# How did the Pharisees do mission work



## Pergamum (Jul 10, 2008)

They went over land and sea for sure to make one convert...but what else do we know? 

Any info from archaeology or historical records?

Also, I have heard that Paul patterned his missionary work in the same manner. If that true?


----------



## Guido's Brother (Jul 10, 2008)

In Paul and Palestinian Judaism, E.P. Sanders has a small section dealing with how Gentiles were received into Judaism (206-212), noting the different rituals and citing all the rabbinic sources. Because it's Sanders, _caveat lector_.
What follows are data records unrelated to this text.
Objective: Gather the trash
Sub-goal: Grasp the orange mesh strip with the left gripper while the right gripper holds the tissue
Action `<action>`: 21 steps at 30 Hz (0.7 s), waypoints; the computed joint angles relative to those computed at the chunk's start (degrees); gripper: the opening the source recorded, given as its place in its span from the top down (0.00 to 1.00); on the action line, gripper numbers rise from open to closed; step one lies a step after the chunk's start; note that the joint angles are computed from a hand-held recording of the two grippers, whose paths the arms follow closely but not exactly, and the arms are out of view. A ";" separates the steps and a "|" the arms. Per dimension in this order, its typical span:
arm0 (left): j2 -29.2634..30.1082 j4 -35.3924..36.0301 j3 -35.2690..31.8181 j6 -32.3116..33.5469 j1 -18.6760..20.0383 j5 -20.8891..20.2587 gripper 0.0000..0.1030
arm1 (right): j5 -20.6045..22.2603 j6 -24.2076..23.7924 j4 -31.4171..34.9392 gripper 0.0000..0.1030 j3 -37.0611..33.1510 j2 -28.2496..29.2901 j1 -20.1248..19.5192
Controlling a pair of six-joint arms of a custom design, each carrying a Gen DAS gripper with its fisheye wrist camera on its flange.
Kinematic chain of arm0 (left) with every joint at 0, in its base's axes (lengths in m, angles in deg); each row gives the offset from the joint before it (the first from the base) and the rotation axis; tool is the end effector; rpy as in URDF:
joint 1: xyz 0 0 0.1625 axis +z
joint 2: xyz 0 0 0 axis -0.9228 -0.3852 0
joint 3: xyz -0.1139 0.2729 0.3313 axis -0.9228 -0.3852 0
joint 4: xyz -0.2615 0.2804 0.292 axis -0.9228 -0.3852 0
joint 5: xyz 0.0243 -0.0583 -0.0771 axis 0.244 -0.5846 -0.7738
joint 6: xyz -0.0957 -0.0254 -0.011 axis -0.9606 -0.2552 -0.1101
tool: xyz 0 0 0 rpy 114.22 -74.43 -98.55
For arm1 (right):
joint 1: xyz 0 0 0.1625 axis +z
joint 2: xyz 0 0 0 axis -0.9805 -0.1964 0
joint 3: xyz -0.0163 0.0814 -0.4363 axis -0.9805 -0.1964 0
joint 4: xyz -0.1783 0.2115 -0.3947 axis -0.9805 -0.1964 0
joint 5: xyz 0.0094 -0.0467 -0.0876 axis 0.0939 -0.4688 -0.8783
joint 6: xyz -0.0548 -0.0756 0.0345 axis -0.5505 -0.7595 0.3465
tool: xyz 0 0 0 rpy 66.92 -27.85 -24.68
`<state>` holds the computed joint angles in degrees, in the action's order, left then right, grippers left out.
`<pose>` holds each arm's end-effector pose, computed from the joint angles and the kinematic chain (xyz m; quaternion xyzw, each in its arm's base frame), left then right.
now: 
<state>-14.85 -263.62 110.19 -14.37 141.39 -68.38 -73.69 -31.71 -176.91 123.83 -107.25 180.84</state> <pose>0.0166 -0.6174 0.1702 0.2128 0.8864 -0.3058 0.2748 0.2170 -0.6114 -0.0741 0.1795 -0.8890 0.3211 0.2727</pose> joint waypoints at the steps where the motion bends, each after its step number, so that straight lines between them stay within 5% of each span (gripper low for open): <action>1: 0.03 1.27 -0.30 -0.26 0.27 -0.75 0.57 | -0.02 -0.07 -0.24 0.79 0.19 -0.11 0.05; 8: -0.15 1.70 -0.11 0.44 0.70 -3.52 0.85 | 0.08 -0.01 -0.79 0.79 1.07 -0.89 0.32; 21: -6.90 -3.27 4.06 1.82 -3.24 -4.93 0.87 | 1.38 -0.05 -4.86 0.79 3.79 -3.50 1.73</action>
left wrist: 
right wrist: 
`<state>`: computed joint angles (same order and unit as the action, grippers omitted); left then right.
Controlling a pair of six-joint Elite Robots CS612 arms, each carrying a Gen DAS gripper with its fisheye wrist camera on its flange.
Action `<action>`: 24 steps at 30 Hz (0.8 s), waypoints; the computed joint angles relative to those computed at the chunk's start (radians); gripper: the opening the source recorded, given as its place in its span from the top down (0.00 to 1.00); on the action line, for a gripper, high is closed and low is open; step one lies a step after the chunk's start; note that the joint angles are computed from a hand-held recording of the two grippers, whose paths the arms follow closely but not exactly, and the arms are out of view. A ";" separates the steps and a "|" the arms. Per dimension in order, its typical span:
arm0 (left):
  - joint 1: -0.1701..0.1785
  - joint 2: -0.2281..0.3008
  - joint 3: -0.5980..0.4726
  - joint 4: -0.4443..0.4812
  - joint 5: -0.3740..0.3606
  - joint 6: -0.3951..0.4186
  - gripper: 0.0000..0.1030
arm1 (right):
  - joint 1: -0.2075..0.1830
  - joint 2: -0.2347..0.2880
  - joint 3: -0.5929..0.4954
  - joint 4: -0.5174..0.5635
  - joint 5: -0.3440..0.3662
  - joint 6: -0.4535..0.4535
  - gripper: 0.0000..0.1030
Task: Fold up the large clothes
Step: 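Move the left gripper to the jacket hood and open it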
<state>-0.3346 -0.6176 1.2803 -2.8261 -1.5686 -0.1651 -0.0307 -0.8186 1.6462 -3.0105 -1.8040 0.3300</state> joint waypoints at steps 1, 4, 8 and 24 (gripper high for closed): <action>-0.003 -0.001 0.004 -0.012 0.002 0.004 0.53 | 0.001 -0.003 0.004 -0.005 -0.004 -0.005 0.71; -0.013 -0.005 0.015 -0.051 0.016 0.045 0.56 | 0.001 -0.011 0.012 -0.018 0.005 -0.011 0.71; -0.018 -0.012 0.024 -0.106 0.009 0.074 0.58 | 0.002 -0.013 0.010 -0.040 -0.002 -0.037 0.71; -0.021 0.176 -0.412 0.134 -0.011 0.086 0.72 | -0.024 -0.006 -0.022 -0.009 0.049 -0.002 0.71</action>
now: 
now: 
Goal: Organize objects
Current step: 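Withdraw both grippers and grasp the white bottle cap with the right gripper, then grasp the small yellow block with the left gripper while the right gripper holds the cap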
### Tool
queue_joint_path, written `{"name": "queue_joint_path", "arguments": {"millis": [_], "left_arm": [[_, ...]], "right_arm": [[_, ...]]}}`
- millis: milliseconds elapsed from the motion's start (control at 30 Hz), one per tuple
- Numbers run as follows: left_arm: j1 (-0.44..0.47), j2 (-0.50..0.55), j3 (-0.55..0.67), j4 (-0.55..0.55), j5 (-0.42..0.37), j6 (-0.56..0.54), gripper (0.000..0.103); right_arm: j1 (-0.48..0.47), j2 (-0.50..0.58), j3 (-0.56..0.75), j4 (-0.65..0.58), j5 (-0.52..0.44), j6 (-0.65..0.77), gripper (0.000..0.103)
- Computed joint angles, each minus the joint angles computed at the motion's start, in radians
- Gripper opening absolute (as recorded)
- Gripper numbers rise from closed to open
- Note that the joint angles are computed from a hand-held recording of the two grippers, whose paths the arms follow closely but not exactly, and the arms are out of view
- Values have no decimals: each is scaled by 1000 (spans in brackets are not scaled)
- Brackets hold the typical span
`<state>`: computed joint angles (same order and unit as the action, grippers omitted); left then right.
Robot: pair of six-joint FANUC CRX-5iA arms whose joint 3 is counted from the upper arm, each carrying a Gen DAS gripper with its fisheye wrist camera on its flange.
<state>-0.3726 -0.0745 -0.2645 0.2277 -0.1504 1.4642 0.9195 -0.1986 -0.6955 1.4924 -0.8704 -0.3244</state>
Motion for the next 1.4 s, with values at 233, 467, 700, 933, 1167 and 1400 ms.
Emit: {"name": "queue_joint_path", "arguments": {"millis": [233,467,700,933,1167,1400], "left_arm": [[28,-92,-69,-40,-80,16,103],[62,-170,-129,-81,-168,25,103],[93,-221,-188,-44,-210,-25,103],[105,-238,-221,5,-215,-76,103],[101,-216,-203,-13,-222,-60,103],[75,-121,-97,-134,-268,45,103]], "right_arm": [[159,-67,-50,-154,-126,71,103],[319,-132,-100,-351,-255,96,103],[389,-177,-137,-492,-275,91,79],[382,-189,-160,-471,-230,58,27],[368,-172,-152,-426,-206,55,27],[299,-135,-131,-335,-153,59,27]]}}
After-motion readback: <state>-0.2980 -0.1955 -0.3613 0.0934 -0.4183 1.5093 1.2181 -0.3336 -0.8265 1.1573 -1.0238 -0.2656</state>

F.F. Bruce in his commentary on Acts in the NICNT series mentions the Jewish proselytizing done so energetically in Rome (58). There was a three-fold rite in that context: Circumcision for males, purificatory self-baptism in the presence of witnesses, offering of a sacrifice. Proselytization (at least in Rome) was more successful among women than among men, presumably because of the circumcision requirement. Many men were content to be "God-fearers."


----------



## Semper Fidelis (Jul 10, 2008)

The Book of Galatians is one record of this...


----------



## Pergamum (Jul 12, 2008)

any other books citing archeological records, etc?


----------



## Semper Fidelis (Jul 12, 2008)

I found this from Edersheim's _Life and Times of Jesus the Messiah_


> The third Woe was on their proselytism, which issued only in making their converts twofold more the children of hell than themselves. Against this charge, rightly understood, Judaism has in vain sought to defend itself. It is, indeed, true that, in its pride and exclusiveness, Judaism seemed to denounce proselytism, laid down strict rules to test the sincerity of converts, and spoke of them in general contempt97 as 'a plague of leprosy.'98 Yet the bitter complaint of classical writers,99 100 the statements of Josephus,101 the frequent allusions in the New Testament and even the admissions of the Rabbis, prove their zeal for making proselytes - which, indeed, but for its moral sequences, would neither have deserted nor drawn down the denunciation of a 'woe.' Thus the Midrash, commenting on the words:102 'the souls that they had gotten in Haran,' refers it to the converts which Abraham had made, adding that every proselyte was to be regarded as if a soul had been created.103 104 To this we may add the pride with which Judaism looked back upon the 150,000 Gibeonite converts said to have been made when David avenged the sin of Saul;105 the satisfaction with which it looked forward to the times of Messiah as those of spontaneous conversion to the Synagogue;106 and not the unfrequent instances in which a spirit favorable to proselytism is exhibited in Jewish writings,107 as, also, such a saying as this, that when Israel is obedient to the will of God, He brings in as converts to Judaism all the just of the nations, such as Jethro, Rahab, Ruth, &c.108 But after all, may the Lord not have referred, not to conversion to Judaism in general, but to proselytism to the sect of the Pharisees, which was undoubtedly sought to the compassing of sea and land?
> 
> 97. Horay, 13 a. 98. Yeb. 47 a. b; Nidd. 13 b.
> 
> ...


It speaks of Jewish proselytism and I'm trying to find if he says anything in _Sketches in Jewish Social Life_


----------



## Pergamum (Jul 12, 2008)

cool, just the sort of thing I am looking for, thanks Rich.


----------